● WHAT IS NEEDED
Word for word, transcribe every line below.

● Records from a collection
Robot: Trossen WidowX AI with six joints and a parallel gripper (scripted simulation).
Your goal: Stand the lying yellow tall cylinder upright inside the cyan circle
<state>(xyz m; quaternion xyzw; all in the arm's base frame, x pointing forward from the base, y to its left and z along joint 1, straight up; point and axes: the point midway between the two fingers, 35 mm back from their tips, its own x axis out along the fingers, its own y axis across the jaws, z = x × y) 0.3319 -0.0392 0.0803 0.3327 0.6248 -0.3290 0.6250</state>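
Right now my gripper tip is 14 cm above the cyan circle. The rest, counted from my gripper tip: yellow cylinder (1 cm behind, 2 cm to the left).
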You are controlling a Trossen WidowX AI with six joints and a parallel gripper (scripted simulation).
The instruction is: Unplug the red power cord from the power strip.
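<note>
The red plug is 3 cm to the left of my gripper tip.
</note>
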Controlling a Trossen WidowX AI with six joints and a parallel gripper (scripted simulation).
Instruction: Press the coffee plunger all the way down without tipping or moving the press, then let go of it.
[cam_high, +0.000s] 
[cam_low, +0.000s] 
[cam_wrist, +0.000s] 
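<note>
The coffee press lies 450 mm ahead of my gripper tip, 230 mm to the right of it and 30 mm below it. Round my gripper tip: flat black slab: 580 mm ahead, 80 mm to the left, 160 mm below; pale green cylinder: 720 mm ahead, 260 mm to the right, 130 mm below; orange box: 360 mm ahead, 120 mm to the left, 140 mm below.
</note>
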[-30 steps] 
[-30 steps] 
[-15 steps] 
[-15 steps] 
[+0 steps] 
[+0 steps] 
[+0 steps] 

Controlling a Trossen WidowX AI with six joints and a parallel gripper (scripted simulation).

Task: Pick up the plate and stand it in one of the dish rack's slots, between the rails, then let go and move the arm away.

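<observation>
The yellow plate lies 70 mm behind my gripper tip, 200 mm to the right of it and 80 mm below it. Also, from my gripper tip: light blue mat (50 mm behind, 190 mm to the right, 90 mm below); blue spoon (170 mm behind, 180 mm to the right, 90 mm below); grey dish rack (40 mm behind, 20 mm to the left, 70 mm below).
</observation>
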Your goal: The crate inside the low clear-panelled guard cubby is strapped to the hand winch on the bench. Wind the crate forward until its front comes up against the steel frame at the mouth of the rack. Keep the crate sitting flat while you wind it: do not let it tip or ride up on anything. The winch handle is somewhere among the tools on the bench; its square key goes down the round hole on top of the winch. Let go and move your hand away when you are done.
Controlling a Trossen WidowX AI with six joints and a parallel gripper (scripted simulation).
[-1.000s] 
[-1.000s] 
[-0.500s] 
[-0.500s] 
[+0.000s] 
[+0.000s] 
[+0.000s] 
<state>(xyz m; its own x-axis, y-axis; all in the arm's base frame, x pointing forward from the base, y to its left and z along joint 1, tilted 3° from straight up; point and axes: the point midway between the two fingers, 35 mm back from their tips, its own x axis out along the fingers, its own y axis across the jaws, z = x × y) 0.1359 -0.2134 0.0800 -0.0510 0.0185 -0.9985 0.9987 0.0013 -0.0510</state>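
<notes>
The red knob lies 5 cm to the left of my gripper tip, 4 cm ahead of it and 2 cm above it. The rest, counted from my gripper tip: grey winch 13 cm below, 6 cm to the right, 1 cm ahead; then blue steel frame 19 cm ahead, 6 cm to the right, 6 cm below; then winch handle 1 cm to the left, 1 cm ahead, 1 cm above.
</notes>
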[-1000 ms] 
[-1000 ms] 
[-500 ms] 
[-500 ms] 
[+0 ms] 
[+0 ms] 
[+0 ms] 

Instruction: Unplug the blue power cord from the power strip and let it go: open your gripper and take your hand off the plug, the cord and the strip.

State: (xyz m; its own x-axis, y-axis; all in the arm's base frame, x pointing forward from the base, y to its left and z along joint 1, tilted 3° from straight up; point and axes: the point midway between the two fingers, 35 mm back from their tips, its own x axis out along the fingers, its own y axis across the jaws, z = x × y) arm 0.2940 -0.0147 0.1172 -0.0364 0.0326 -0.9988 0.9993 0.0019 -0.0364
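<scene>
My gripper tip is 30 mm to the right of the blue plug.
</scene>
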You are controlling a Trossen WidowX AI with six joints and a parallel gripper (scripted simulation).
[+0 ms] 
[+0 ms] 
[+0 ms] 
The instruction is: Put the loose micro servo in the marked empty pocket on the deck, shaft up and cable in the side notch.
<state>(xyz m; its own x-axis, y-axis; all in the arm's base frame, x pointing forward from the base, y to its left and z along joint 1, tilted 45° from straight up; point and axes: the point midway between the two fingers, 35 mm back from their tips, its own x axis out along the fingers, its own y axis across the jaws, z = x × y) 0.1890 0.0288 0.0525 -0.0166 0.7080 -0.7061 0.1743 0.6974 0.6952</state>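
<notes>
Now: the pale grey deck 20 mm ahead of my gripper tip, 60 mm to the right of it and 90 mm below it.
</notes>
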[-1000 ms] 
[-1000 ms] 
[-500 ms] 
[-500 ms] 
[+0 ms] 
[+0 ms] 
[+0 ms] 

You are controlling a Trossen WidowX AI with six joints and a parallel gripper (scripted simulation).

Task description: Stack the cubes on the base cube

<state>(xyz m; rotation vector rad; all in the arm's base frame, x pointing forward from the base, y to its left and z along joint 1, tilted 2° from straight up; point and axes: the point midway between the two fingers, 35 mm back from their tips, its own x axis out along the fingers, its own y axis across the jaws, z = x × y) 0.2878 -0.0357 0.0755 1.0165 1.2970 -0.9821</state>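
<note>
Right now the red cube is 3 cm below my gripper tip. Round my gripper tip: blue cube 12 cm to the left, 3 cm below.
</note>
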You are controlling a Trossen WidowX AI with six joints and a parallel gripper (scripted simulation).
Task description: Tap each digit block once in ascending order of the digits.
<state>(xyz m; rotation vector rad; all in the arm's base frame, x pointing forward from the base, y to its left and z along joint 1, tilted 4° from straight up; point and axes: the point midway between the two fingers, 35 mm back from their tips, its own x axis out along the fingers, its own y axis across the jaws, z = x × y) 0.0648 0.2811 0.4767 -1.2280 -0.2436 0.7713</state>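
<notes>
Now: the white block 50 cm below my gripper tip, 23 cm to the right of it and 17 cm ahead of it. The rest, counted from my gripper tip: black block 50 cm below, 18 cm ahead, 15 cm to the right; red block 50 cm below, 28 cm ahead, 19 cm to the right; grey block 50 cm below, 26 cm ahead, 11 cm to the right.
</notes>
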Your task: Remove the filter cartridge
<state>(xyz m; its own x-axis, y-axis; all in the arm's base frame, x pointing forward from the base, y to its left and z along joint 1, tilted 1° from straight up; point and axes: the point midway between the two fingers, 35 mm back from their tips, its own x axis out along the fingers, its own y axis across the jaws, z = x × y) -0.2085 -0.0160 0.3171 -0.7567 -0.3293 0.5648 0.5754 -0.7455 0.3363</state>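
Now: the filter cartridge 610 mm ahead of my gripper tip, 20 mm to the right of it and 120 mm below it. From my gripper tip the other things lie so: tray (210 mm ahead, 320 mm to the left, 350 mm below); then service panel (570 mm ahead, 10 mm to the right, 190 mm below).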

● ANSWER TO THIS PROBLEM
Robot: Trossen WidowX AI with six joints and a parallel gripper (scripted simulation).
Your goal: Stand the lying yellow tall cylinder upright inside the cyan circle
<state>(xyz m; quaternion xyzw; all in the arm's base frame, x pointing forward from the base, y to its left and z along joint 1, straight up; point and axes: the point midway between the two fingers, 35 mm back from their tips, its own x axis out along the fingers, its own y axis across the jaws, z = x × y) 0.3319 -0.0392 0.0803 0.3327 0.6248 -0.3290 0.6250</state>
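Right now my gripper tip is 14 cm above the cyan circle. The rest, counted from my gripper tip: yellow cylinder (1 cm behind, 2 cm to the left).
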You are controlling a Trossen WidowX AI with six joints and a parallel gripper (scripted simulation).
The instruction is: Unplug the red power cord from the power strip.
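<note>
The red plug is 3 cm to the left of my gripper tip.
</note>
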Controlling a Trossen WidowX AI with six joints and a parallel gripper (scripted simulation).
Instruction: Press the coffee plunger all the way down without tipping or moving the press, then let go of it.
[cam_high, +0.000s] 
[cam_low, +0.000s] 
[cam_wrist, +0.000s] 
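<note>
The coffee press lies 450 mm ahead of my gripper tip, 230 mm to the right of it and 30 mm below it. Round my gripper tip: flat black slab: 580 mm ahead, 80 mm to the left, 160 mm below; pale green cylinder: 720 mm ahead, 260 mm to the right, 130 mm below; orange box: 360 mm ahead, 120 mm to the left, 140 mm below.
</note>
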[-30 steps] 
[-30 steps] 
[-15 steps] 
[-15 steps] 
[+0 steps] 
[+0 steps] 
[+0 steps] 

Controlling a Trossen WidowX AI with six joints and a parallel gripper (scripted simulation).

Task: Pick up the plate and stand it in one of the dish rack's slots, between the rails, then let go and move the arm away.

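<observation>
The yellow plate lies 70 mm behind my gripper tip, 200 mm to the right of it and 80 mm below it. Also, from my gripper tip: light blue mat (50 mm behind, 190 mm to the right, 90 mm below); blue spoon (170 mm behind, 180 mm to the right, 90 mm below); grey dish rack (40 mm behind, 20 mm to the left, 70 mm below).
</observation>
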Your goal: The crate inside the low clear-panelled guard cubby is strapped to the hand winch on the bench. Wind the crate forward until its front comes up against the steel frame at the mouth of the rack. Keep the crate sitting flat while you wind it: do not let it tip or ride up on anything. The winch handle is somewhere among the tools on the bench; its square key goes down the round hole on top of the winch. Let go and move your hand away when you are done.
Controlling a Trossen WidowX AI with six joints and a parallel gripper (scripted simulation).
[-1.000s] 
[-1.000s] 
[-0.500s] 
[-0.500s] 
[+0.000s] 
[+0.000s] 
[+0.000s] 
<state>(xyz m; its own x-axis, y-axis; all in the arm's base frame, x pointing forward from the base, y to its left and z along joint 1, tilted 3° from straight up; point and axes: the point midway between the two fingers, 35 mm back from their tips, its own x axis out along the fingers, its own y axis across the jaws, z = x × y) 0.1359 -0.2134 0.0800 -0.0510 0.0185 -0.9985 0.9987 0.0013 -0.0510</state>
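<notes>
The red knob lies 5 cm to the left of my gripper tip, 4 cm ahead of it and 2 cm above it. The rest, counted from my gripper tip: grey winch 13 cm below, 6 cm to the right, 1 cm ahead; then blue steel frame 19 cm ahead, 6 cm to the right, 6 cm below; then winch handle 1 cm to the left, 1 cm ahead, 1 cm above.
</notes>
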[-1000 ms] 
[-1000 ms] 
[-500 ms] 
[-500 ms] 
[+0 ms] 
[+0 ms] 
[+0 ms] 

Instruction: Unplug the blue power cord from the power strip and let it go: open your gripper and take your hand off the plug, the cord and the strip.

State: (xyz m; its own x-axis, y-axis; all in the arm's base frame, x pointing forward from the base, y to its left and z along joint 1, tilted 3° from straight up; point and axes: the point midway between the two fingers, 35 mm back from their tips, its own x axis out along the fingers, its own y axis across the jaws, z = x × y) arm 0.2940 -0.0147 0.1172 -0.0364 0.0326 -0.9988 0.9993 0.0019 -0.0364
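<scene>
My gripper tip is 30 mm to the right of the blue plug.
</scene>
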You are controlling a Trossen WidowX AI with six joints and a parallel gripper (scripted simulation).
[+0 ms] 
[+0 ms] 
[+0 ms] 
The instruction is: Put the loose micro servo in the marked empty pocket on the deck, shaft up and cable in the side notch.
<state>(xyz m; its own x-axis, y-axis; all in the arm's base frame, x pointing forward from the base, y to its left and z along joint 1, tilted 45° from straight up; point and axes: the point midway between the two fingers, 35 mm back from their tips, its own x axis out along the fingers, its own y axis across the jaws, z = x × y) 0.1890 0.0288 0.0525 -0.0166 0.7080 -0.7061 0.1743 0.6974 0.6952</state>
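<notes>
Now: the pale grey deck 20 mm ahead of my gripper tip, 60 mm to the right of it and 90 mm below it.
</notes>
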[-1000 ms] 
[-1000 ms] 
[-500 ms] 
[-500 ms] 
[+0 ms] 
[+0 ms] 
[+0 ms] 

You are controlling a Trossen WidowX AI with six joints and a parallel gripper (scripted simulation).

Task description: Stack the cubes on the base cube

<state>(xyz m; rotation vector rad; all in the arm's base frame, x pointing forward from the base, y to its left and z along joint 1, tilted 2° from straight up; point and axes: the point midway between the two fingers, 35 mm back from their tips, its own x axis out along the fingers, its own y axis across the jaws, z = x × y) 0.2878 -0.0357 0.0755 1.0165 1.2970 -0.9821</state>
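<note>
Right now the red cube is 3 cm below my gripper tip. Round my gripper tip: blue cube 12 cm to the left, 3 cm below.
</note>
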You are controlling a Trossen WidowX AI with six joints and a parallel gripper (scripted simulation).
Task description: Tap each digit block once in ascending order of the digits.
<state>(xyz m; rotation vector rad; all in the arm's base frame, x pointing forward from the base, y to its left and z along joint 1, tilted 4° from straight up; point and axes: the point midway between the two fingers, 35 mm back from their tips, its own x axis out along the fingers, its own y axis across the jaws, z = x × y) 0.0648 0.2811 0.4767 -1.2280 -0.2436 0.7713</state>
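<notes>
Now: the white block 50 cm below my gripper tip, 23 cm to the right of it and 17 cm ahead of it. The rest, counted from my gripper tip: black block 50 cm below, 18 cm ahead, 15 cm to the right; red block 50 cm below, 28 cm ahead, 19 cm to the right; grey block 50 cm below, 26 cm ahead, 11 cm to the right.
</notes>
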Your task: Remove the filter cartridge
<state>(xyz m; its own x-axis, y-axis; all in the arm's base frame, x pointing forward from the base, y to its left and z along joint 1, tilted 1° from straight up; point and axes: the point midway between the two fingers, 35 mm back from their tips, its own x axis out along the fingers, its own y axis across the jaws, z = x × y) -0.2085 -0.0160 0.3171 -0.7567 -0.3293 0.5648 0.5754 -0.7455 0.3363</state>
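Now: the filter cartridge 610 mm ahead of my gripper tip, 20 mm to the right of it and 120 mm below it. From my gripper tip the other things lie so: tray (210 mm ahead, 320 mm to the left, 350 mm below); then service panel (570 mm ahead, 10 mm to the right, 190 mm below).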

The exercise is complete.